The structure of sintered composites is studied using scanning and transmission electron microscopy. The hardness of the metal matrix of the composites is determined according to Vickers.

Metallographic studies have established that chromium carbide nanoparticles are uniformly distributed in the structure of sintered composites. In this regard, there are no areas with reduced hardness in the metal matrix of the composites.

The method for producing a diamond-metal composite according to example 1 is the least costly in terms of technological time and energy resources. Such a composite is intended for processing natural stone with low abrasive properties.

The composition and mode of manufacturing the composite according to example 2 allows obtaining an intermediate material in cost and characteristics among the presented examples. The composite is intended for processing hard materials with medium abrasive properties.

The diamond-metal composite in example 3 is intended for processing “artificial granite” and natural granite with a high quartz content.
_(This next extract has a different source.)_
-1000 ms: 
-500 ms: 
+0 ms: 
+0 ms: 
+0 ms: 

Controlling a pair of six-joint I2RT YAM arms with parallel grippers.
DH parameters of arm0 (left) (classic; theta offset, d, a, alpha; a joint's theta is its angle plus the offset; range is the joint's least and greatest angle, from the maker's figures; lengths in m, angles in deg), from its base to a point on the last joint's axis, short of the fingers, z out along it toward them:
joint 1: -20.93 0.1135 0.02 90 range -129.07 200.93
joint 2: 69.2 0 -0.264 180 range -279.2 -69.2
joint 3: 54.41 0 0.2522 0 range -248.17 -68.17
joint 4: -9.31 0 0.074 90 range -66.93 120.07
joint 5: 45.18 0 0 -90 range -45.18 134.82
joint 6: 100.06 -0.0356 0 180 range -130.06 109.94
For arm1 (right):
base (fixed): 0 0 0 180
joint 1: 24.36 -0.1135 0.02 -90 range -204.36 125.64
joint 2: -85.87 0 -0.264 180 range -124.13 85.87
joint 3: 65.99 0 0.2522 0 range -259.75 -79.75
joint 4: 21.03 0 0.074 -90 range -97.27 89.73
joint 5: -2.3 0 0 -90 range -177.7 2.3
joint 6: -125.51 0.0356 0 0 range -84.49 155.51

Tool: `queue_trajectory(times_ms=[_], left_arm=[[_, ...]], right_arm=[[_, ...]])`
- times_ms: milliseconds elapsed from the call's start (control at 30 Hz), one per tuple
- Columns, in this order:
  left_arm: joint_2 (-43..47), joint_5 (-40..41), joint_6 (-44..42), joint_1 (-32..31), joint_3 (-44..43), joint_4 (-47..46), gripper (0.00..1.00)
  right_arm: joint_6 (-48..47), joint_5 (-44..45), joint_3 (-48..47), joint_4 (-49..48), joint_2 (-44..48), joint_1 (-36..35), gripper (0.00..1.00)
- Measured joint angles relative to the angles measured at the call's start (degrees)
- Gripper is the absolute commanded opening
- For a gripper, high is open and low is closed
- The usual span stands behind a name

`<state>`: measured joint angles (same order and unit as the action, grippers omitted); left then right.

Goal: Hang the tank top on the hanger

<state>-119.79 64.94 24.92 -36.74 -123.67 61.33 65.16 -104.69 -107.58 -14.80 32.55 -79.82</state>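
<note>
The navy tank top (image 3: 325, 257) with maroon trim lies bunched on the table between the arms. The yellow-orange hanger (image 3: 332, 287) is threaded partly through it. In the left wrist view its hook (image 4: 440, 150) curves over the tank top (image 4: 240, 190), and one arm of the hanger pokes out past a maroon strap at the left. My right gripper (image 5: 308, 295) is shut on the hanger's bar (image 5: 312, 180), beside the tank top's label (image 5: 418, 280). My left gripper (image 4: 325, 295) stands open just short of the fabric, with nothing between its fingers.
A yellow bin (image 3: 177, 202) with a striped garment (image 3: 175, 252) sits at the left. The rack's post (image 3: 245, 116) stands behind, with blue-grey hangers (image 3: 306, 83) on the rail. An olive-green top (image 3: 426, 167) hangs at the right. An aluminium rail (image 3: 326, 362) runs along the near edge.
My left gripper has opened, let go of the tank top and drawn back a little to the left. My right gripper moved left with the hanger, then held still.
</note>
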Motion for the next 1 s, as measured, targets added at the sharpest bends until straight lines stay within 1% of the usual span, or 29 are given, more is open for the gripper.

The cutting part made of the above composites is connected to the steel body of the crown. Comparative tests of diamond crowns are conducted when drilling holes in granite slabs. Wear resistance is assessed by measuring the wear of the cutting part of the crown when drilling holes, the total depth of which was 1 m. The test results are presented in Table 2.

Comparative tests have shown that diamond-metal composites manufactured by the proposed method have wear resistance increased by 1.3-1.5 times compared to the prototype.

Claims (3)

A method for producing nanostructured diamond-metal composites, including introducing a carbon-containing additive into a powder material and forming carbide nanoparticles in situ during sintering, characterized in that the powder material contains tin bronze powder, chromium powder, and graphite powder as a carbon-containing additive, taken in the following ratio, wt. %: tin bronze powder 70-90 chromium powder 9-27 graphite powder 1-3, wherein after mixing the powders, they are mechanically activated in a planetary ball mill at a centrifugal acceleration of 15-20 g for 90-300 minutes, after which diamonds are additionally introduced into the activated powder material in an amount of 6.25-37.5% by volume of the composite, blanks are formed from the powder material and subjected to liquid-phase sintering for 30-60 minutes, wherein the liquid-phase sintering temperature is selected from the solidus-liquidus temperature range of tin bronze.